- Exercise -
Please write out each entry below exactly as given.

┏━━

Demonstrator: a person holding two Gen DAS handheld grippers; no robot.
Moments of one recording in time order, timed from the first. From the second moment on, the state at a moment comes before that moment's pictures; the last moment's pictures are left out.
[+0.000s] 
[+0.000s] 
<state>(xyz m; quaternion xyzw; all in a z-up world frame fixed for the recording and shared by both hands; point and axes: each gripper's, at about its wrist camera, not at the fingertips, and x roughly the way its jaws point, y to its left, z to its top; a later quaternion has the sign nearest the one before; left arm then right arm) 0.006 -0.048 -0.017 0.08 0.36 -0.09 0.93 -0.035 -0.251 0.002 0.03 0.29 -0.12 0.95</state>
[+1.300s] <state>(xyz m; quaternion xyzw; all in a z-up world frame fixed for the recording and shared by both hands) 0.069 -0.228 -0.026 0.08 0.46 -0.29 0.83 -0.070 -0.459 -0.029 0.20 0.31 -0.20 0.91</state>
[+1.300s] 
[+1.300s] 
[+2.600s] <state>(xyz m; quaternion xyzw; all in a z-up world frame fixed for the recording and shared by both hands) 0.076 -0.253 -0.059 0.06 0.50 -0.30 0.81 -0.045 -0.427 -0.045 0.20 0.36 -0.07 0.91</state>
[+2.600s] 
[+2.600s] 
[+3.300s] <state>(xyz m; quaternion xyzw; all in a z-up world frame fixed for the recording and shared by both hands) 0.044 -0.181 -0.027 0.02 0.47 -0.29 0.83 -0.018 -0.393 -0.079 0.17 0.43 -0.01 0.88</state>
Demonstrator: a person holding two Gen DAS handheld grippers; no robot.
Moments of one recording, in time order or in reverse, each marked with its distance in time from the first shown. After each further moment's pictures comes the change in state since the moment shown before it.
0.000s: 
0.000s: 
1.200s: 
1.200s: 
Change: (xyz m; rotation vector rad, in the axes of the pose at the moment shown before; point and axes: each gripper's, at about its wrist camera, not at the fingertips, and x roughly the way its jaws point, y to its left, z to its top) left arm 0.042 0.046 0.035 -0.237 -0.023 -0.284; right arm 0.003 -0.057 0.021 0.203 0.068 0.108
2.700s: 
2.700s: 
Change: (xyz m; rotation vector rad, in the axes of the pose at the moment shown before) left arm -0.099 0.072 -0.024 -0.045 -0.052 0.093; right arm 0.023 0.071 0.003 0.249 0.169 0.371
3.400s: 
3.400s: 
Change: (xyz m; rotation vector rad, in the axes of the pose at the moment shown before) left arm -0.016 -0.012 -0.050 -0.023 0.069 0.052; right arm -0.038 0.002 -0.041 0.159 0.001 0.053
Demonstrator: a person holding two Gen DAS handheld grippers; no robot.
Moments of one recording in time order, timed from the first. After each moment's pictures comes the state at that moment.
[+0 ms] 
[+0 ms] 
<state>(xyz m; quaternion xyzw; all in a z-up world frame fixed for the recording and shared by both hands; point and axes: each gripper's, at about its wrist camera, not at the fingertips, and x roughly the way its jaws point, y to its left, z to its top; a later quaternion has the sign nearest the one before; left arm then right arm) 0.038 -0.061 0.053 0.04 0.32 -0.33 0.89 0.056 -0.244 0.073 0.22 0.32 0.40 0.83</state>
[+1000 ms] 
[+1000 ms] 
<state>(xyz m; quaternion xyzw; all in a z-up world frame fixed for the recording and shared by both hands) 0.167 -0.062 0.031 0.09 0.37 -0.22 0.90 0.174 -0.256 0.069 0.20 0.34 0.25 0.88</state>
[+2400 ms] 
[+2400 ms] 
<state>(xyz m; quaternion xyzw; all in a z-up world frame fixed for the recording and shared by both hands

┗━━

- Written response -
Demonstrator: a person holding two Gen DAS handheld grippers; no robot.
Moments of one recording in time order, timed from the first. From the second moment on, the state at a moment comes before that moment's pictures; the last moment's pictures are left out.
[+0.000s] 
[+0.000s] 
<state>(xyz m; quaternion xyzw; all in a z-up world frame fixed for the recording and shared by both hands; point and axes: each gripper's, at about its wrist camera, not at the fingertips, and x roughly the way its jaws point, y to its left, z to its top; a later quaternion has the sign nearest the one before; left arm then right arm) 0.006 -0.048 -0.017 0.08 0.36 -0.09 0.93 -0.035 -0.251 0.002 0.03 0.29 -0.12 0.95</state>
[+1.300s] <state>(xyz m; quaternion xyzw; all in a z-up world frame fixed for the recording and shared by both hands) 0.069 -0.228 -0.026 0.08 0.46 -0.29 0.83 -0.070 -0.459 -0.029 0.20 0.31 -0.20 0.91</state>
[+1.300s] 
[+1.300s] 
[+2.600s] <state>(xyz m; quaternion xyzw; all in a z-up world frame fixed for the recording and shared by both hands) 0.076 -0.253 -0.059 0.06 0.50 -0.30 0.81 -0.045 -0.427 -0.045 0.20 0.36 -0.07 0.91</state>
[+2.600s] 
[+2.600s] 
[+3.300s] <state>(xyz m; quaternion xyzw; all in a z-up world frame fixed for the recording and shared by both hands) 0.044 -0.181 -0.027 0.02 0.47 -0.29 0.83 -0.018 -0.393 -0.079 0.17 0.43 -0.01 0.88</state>
Demonstrator: a person holding two Gen DAS handheld grippers; no robot.
Moments of one recording, in time order or in reverse, each marked with its distance in time from the first shown. After each further moment's pictures comes the change in state since the moment shown before it.
0.000s: 
0.000s: 
1.200s: 
1.200s: 
Change: (xyz m; rotation vector rad, in the axes of the pose at the moment shown before; point and axes: each gripper's, at about its wrist camera, not at the fingertips, and x roughly the way its jaws point, y to its left, z to its top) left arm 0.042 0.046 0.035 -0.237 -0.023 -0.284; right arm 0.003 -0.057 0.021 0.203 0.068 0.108
2.700s: 
2.700s: 
Change: (xyz m; rotation vector rad, in the axes of the pose at the moment shown before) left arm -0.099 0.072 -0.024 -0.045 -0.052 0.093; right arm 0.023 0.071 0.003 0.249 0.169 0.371
3.400s: 
3.400s: 
Change: (xyz m; rotation vector rad, in the axes of the pose at the moment shown before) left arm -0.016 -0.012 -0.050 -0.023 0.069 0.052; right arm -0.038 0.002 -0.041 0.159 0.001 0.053
Demonstrator: a person holding two Gen DAS handheld grippers; no robot.
Moments of one recording in time order, timed from the first. After each moment's pictures comes the state at that moment.
[+0 ms] 
[+0 ms] 
<state>(xyz m; quaternion xyzw; all in a z-up world frame fixed for the recording and shared by both hands; point and axes: each gripper's, at about its wrist camera, not at the fingertips, and x roughly the way its jaws point, y to its left, z to its top; a later quaternion has the sign nearest the one before; left arm then right arm) 0.038 -0.061 0.053 0.04 0.32 -0.33 0.89 0.056 -0.244 0.073 0.22 0.32 0.40 0.83</state>
[+1000 ms] 
[+1000 ms] 
<state>(xyz m; quaternion xyzw; all in a z-up world frame fixed for the recording and shared by both hands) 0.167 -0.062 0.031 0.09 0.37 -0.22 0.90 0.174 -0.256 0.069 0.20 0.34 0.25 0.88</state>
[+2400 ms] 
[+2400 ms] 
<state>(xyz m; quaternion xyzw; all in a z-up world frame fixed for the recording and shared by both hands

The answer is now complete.